I have a finnex planted plus on my 45G bowfront, approx. 18" above the substrate. Would this be considered as high, medium or low lighting?

I'm a little confused because throughout my research I've come across different reports on the light's par values. Over at aquatic plant central the light had a par value of 68 perfectly centered and 22.5 6" off center. Conversely, over here hedge_fund measured the light with a max par value of 34 and a minimum of 19 (granted, no water was in the tank).

Both of these tests were done on similar tanks as far as I can tell and the results were quite a bit different. I'm just looking for some clarification on the matter because if this is low light I'll have to consider getting another or something else.

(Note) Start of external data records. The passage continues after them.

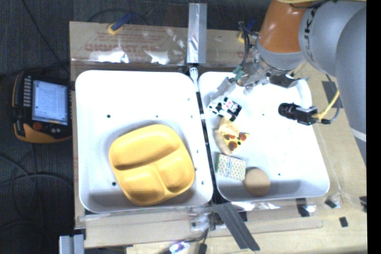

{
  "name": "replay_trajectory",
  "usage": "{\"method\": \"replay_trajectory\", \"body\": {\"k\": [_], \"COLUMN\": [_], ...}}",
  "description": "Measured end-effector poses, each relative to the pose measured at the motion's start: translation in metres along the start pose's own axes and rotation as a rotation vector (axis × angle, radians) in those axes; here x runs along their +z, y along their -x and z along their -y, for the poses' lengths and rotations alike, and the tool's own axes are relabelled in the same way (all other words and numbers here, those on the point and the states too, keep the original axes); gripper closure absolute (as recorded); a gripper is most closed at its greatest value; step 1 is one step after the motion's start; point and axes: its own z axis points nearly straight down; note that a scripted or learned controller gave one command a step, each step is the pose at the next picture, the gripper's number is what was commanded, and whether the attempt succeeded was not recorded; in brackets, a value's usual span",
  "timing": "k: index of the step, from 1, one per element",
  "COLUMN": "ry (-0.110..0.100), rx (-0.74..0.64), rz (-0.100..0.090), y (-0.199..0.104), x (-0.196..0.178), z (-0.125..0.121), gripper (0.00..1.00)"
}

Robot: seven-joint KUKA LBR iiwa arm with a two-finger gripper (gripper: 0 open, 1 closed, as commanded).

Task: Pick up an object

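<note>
Nearest the camera in the right bin (309, 146), a brown ball (257, 181) sat touching a patterned block (231, 167). Beyond them lay a pizza-slice toy (231, 137), then a black-and-white toy (225, 107). My gripper (238, 81) hung over the bin's far left corner; finger spacing unreadable. Left bin (101, 89): yellow divided tray (152, 163).
</note>
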Motion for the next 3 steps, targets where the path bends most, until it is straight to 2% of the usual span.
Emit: {"method": "replay_trajectory", "body": {"k": [1,2,3], "ry": [0.001,0.001,0.001], "rx": [-0.091,-0.248,0.029], "rz": [0.002,0.002,0.0], "y": [0.013,-0.023,0.003], "x": [-0.001,-0.001,0.0], "z": [0.01,0.012,0.029], "gripper": [0.0,0.0,0.0]}}
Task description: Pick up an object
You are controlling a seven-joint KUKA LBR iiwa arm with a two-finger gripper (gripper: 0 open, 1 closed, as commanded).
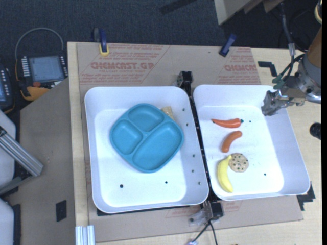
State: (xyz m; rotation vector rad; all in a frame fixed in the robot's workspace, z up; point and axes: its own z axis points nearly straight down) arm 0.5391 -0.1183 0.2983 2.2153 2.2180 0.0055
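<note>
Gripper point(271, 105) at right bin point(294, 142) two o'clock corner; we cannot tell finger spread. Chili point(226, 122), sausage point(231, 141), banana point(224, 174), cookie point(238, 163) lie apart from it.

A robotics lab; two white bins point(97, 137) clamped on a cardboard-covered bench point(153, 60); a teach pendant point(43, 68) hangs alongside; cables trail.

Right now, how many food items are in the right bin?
4, all in the right bin: red chili pepper farthest back, sausage below it, then cookie touching the banana nearest the front.
</note>
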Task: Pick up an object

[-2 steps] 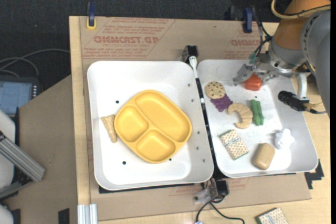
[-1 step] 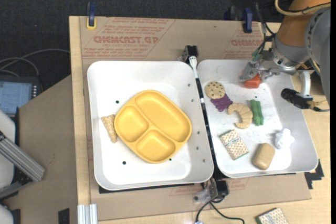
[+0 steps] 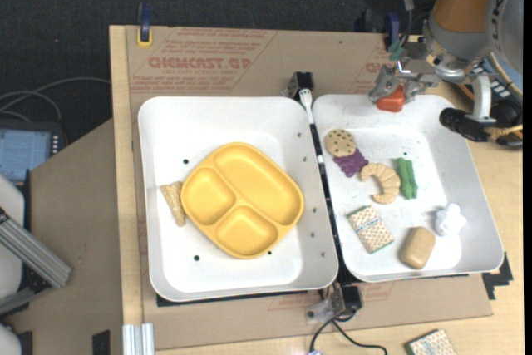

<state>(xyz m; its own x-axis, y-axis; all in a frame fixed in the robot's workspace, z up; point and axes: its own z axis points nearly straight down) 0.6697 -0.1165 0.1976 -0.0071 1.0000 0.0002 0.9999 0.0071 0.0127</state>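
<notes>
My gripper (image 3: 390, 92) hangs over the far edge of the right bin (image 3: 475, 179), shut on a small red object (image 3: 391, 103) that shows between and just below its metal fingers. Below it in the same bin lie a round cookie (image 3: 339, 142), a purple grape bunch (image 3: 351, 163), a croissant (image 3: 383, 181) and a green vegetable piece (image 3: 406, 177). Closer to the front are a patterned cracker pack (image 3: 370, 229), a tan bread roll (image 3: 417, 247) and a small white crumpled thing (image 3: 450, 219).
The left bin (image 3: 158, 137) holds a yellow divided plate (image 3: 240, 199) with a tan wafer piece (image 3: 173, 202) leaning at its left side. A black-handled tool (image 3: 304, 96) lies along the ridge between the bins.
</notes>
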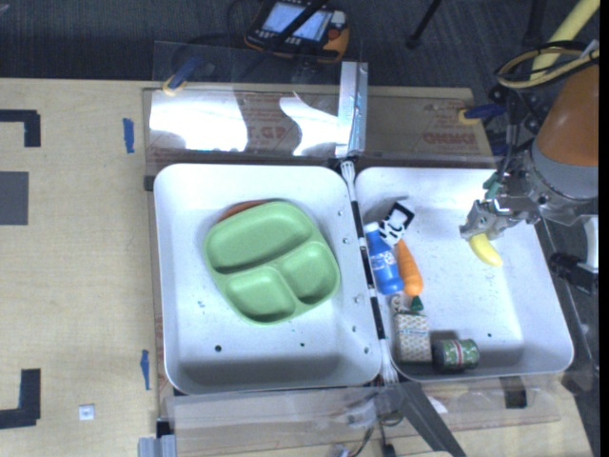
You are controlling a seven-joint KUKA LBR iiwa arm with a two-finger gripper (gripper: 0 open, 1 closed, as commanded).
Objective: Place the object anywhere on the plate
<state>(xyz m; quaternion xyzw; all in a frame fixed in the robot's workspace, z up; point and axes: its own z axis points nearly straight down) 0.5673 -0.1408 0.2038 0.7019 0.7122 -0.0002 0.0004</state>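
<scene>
Plate first: a green three-compartment plastic plate sits in the left white bin. Rightward, the small yellow banana-shaped object hangs pinched in the gripper above the right bin. Carrying leftward comes next.

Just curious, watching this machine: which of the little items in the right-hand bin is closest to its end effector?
The yellow banana, right under the end effector. The blue bottle, carrot and green can lie farther left.
</scene>
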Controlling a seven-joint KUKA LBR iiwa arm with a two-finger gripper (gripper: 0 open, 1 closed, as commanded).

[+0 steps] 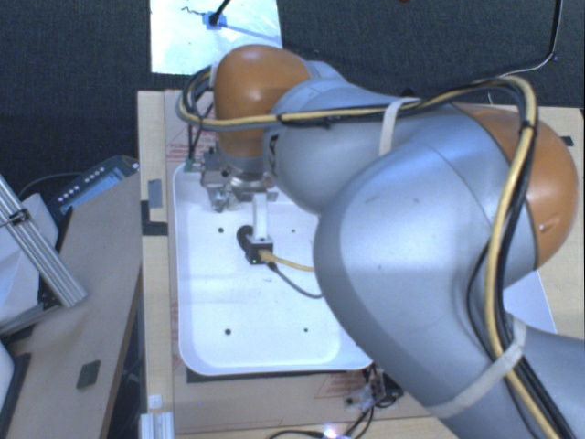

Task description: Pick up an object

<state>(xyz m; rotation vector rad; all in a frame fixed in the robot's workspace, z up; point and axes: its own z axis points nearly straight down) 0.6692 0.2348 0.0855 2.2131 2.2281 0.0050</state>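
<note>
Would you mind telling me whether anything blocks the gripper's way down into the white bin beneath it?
Nothing visible does: the gripper hangs above the white floor of the bin, at its far end. The arm hides that bin's right side, so I cannot tell what lies there.

Open room: the near and left parts of the left bin are lying bare, giving a free pass from above. The arm is spanning the whole right side, blocking that space and overhanging the bin's right rim. The gripper is hanging over the bin's far end.
</note>
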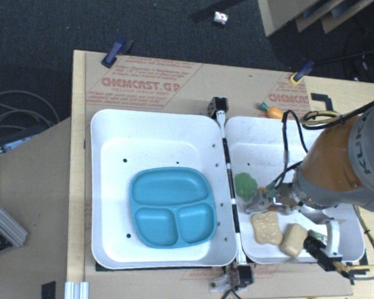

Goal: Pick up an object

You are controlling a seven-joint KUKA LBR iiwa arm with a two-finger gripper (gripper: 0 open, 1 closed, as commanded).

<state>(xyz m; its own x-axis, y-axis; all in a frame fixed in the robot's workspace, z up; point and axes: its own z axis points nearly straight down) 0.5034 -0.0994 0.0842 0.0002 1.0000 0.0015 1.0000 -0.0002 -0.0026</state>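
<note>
My gripper point(260, 202) reaches from the right into the right bin point(265, 136), low over its left part. A green object point(244, 185) lies just left of and above the gripper, close to the fingertips. Two tan bread-like pieces sit near the bin's front: a squarish one point(267, 228) directly below the gripper and a rounder one point(293, 240) to its right. Nothing shows clearly between the fingers. The arm's orange band point(332, 150) and grey wrist cover the bin's right half.
The left bin point(110, 139) holds a blue divided plate point(173, 206). A black clamp point(217, 106) joins the bins at the back, another at the front point(238, 275). A small orange item point(275, 111) lies on the bench behind the right bin. Cables hang near the arm.
</note>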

For the purposes of this thread let's just call medium light 35-50 micromols, obviously anything above that would be high light and below, low light.

Now I know this isn't exactly the right place to ask, but since it relates to the topic at hand, would a turtle (razorback musk) object to having too much light during its normal photo-period? I'm just wondering if having two bright lights and a basking spot would upset the turtle in any way.

sources:
http://www.aquaticplantcentral.com/forumapc/lighting/89697-par-data-mini-review-finnex-planted.html
http://www.plantedtank.net/forums/showthread.php?t=495121


----------



## GoodOldDays (Mar 24, 2014)

I'd also be interested in this.


----------



## Jeffreynmandy (Mar 13, 2014)

Me too, from what I can find most par readers can't detect red if I'm thinking correctly. That's why there's no official data from finnex.


----------



## GoodOldDays (Mar 24, 2014)

I found this. It might help.
http://www.plantedtank.net/forums/showthread.php?t=338114&highlight=


----------



## Spoonheb (Apr 4, 2014)

GoodOldDays said:


> I found this. It might help.
> http://www.plantedtank.net/forums/showthread.php?t=338114&highlight=


From that (24" light giving 45 PAR value from 15" away) it seems that we can assume my 36" light, 18" from the substrate would give a similar PAR value, maybe a bit less.

That being said, the source threads references PAR values both directly under the light and off-center. Not to mention this was the light still in production. It sure would be nice to know for certain, but I'm going to go ahead and call this low-medium light and get something more.


----------



## jrman83 (Nov 22, 2010)

Buy a PAR or flux meter and measure it for yourself.


----------